## WHAT YOU NEED TO DO:
Would you set down the data that follows, word for word, without any pictures?

## MATERIAL PROVIDED:
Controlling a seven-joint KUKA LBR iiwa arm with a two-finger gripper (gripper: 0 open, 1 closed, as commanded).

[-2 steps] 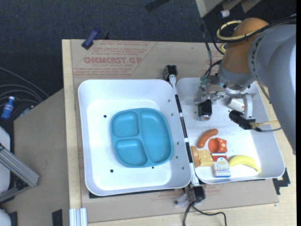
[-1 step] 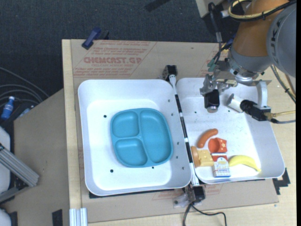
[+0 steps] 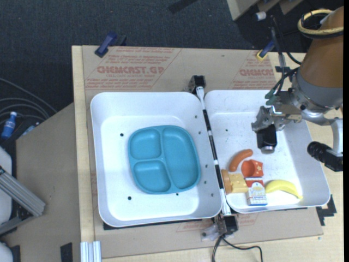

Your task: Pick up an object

## RESPONSE TO THE TASK:
Controlling a seven-joint KUKA LBR iiwa arm with a two-finger gripper (gripper: 0 open, 1 closed, as commanded).

[-2 steps] 
[-1 step] 
[+0 steps] 

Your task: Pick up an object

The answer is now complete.